→ **Exercise directions**
How many lines of the records below contain the word "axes"? Answer with the number alone.

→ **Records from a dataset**
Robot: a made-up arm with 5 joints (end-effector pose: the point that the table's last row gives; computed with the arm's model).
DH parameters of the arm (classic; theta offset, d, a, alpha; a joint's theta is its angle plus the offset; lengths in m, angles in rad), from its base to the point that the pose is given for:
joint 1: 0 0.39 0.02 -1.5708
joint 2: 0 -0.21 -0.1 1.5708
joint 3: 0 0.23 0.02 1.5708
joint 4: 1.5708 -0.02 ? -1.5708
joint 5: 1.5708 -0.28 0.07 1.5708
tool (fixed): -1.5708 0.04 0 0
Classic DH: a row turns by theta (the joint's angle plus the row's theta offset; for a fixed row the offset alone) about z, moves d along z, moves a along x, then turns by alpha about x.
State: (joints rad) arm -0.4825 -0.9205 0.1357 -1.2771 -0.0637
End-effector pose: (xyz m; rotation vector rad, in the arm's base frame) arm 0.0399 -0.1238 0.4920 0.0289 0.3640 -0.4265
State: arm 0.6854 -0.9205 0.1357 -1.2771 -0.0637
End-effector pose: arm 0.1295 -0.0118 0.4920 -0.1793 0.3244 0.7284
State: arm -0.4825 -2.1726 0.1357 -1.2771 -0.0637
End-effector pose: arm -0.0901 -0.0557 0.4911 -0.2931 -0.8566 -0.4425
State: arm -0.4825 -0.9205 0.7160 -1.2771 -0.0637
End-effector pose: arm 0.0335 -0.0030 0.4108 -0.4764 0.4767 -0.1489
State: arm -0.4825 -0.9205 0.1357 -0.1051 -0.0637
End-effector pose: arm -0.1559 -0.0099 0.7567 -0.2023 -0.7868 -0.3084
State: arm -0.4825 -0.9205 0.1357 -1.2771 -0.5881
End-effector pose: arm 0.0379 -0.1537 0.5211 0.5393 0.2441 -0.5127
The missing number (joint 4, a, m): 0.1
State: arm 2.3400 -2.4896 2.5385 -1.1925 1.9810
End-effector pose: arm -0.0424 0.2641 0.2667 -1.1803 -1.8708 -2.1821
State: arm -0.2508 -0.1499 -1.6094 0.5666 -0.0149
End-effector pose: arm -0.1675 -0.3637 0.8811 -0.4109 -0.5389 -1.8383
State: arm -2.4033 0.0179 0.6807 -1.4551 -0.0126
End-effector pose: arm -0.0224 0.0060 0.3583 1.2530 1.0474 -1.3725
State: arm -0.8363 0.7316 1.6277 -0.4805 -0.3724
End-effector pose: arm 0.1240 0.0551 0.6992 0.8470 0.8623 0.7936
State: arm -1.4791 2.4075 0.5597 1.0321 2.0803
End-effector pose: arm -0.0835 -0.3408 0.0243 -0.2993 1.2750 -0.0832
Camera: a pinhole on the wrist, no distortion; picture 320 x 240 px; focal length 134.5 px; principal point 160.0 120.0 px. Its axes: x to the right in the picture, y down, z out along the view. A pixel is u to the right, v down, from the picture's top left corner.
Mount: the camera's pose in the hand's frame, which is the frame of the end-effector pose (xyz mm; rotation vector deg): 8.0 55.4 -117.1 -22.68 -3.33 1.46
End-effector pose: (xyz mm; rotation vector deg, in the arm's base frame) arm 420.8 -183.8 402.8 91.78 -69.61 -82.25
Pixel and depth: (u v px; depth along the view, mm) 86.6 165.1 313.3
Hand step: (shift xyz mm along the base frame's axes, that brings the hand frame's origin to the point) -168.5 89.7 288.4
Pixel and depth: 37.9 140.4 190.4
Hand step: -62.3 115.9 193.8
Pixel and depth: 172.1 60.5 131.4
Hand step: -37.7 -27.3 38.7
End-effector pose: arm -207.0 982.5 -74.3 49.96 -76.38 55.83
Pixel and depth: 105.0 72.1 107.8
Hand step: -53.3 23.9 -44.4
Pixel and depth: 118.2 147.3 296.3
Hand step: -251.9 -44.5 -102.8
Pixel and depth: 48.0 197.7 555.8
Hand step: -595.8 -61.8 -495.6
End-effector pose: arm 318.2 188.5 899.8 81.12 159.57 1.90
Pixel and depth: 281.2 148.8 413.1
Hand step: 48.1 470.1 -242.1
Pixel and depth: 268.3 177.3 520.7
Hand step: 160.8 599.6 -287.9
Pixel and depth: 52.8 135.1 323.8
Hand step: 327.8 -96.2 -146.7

→ **Solution to this task**
2